Sixty-nine years ago today, the pioneering French alpinist and ski instructor Louis Lachenal died in a crevasse in the Alps. Lachenal was one of the first two mountaineers in the world to summit an 8,000m peak. That was Annapurna I in 1950.
Lachenal was born on July 17, 1921, in Annecy, in the Auvergne-Rhone-Alpes region of southeastern France. His love of mountaineering started early. In his early 20s, he became a mountaineering and ski instructor and a guide in Chamonix.
Lachenal started climbing with Lionel Terray in the summer of 1945. They had met that spring when Terray passed through Annecy. As he strolled through town, he was approached by a poorly dressed young man who asked him, ”Aren’t you Lionel Terray?”
Terray said yes, and Lachenal introduced himself.

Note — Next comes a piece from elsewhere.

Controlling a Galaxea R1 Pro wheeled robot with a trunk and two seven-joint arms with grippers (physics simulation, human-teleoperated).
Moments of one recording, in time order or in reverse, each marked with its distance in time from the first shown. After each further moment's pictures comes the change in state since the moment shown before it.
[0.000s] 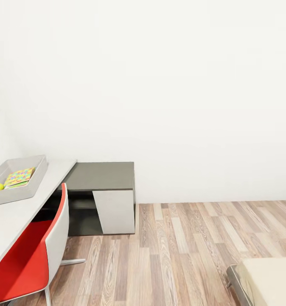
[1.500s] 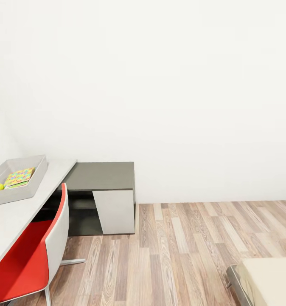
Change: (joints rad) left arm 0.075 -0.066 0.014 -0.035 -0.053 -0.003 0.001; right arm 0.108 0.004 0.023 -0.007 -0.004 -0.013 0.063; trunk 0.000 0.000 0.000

Terray then remembered that he had heard of Lachenal’s exceptional climbing skills from some friends. The two men went for beer together, and thus, an exceptional climbing duo began. That July, Lachenal and Terray climbed the 4,122m Aiguille Verte.
The following year, they made the fourth ascent of the Walker Spur of the Grandes Jorasses. During the ascent, the two climbers became lost in bad weather and traversed too far to the right of the ridgeline. According to the American Alpine Journal, Lachenal and Terray were then forced into the difficult and dangerous couloir high on the face. It became known as the Terray Escape. Because of the treacherous unstable rock, it was a very narrow escape.
In 1947, Lachenal made the second ascent of the North Face of the Eiger, again with Terray, who was now his regular climbing partner.
Annapurna I
Maurice Herzog invited Lachenal on his 1950 Himalayan expedition. The original objective of the French expedition was an unspecified 8,000’er. According to Adam Carter in the American Alpine Journal, this greatly limited their choice of mountain. At the time, nearly all 8,000m peaks were out of bounds because of the India-Pakistan war in Kashmir and the Chinese Communist presence in Tibet.
Eventually, the French received permission to enter Nepal and attempt either 7,134m Gaurishankar or to follow the Krishna Gandaki Valley and try 8,167m Dhaulagiri I or 8,091m Annapurna I. The French stuck with their 8,000m plan and had the two peaks to choose from.
Herzog’s team included Jean Couzy, photographer Marcel Ichac, Louis Lachenal, Jacques Oudot (team doctor), Gaston Rebuffat, Marcel Schatz, Lionel Terray, and eight sherpas — Ajiba Sherpa, Ang Dawa Sherpa, Ang Tshering Sherpa, Ang Tharkay Sherpa, Dawa Thondup, Ila, Phu Tharkey, and Sarki Sherpa.
Dhaulagiri I discarded
By 1950, only one party had apparently attempted Dhaulagiri I, an American group the year before. However, The Himalayan Database noted that this had just been a rumored attempt.
Herzog’s team eventually discarded Dhaulagiri I because they could not find a feasible route. They only reconnoitered the Southeast Ridge and the North Side. So in the end, they headed to Annapurna I. No one had attempted it before.
They arrived at Annapurna’s Base Camp on May 18. Despite the initial shock of how imposing the giant peak looked, they gamely started climbing its northern slopes. They did not have much time before the monsoon. After making it up to 6,000m on the Northwest Spur, the French finally opted for the North Face.
On June 3, Herzog and Lachenal summited Annapurna I without supplemental oxygen and became the first alpinists in history to climb an 8,000’er. Lachenal was about to give up during the push but finally decided to accompany the determined Herzog to the top.
On the summit, Herzog lost his gloves when he took them off to take photos. They spent one hour on the summit. A storm was approaching, and a nervous Lachenal urged Herzog to descend. Herzog refused to hurry down, so Lachenal started to go down alone. Eventually, Herzog followed.
Descent and frostbite
Both suffered severe frostbite during their dramatic descent. Terray and Rebuffat were waiting for them at Camp 5 at 7,500m. In the bad weather, they had no visibility and had to bivouac in a crevasse, all four in one sleeping bag.
Finally, they made it back to Base Camp. Herzog later lost both his fingers and toes; Lachenal’s toes were amputated as well.
The Annapurna expedition had its controversies, both among the mountaineers who were there and in the climbing community at large. Some doubted that the French had summited at all.
Accident
Lachenal died at the age of 34, five years after Annapurna. On November 25, 1955, Lachenal was skiing in the Vallee Blanche in Chamonix with Jean-Pierre Payot when Lachenal fell into a crevasse and died immediately. The next day, Lachenal’s friends and some guides retrieved his body from the deep crevasse.
Later, 3,613m Point Lachenal in the Mont Blanc Massif was named after him. ”The mountains were not my weekend hobby, they were my entire life,” he said once.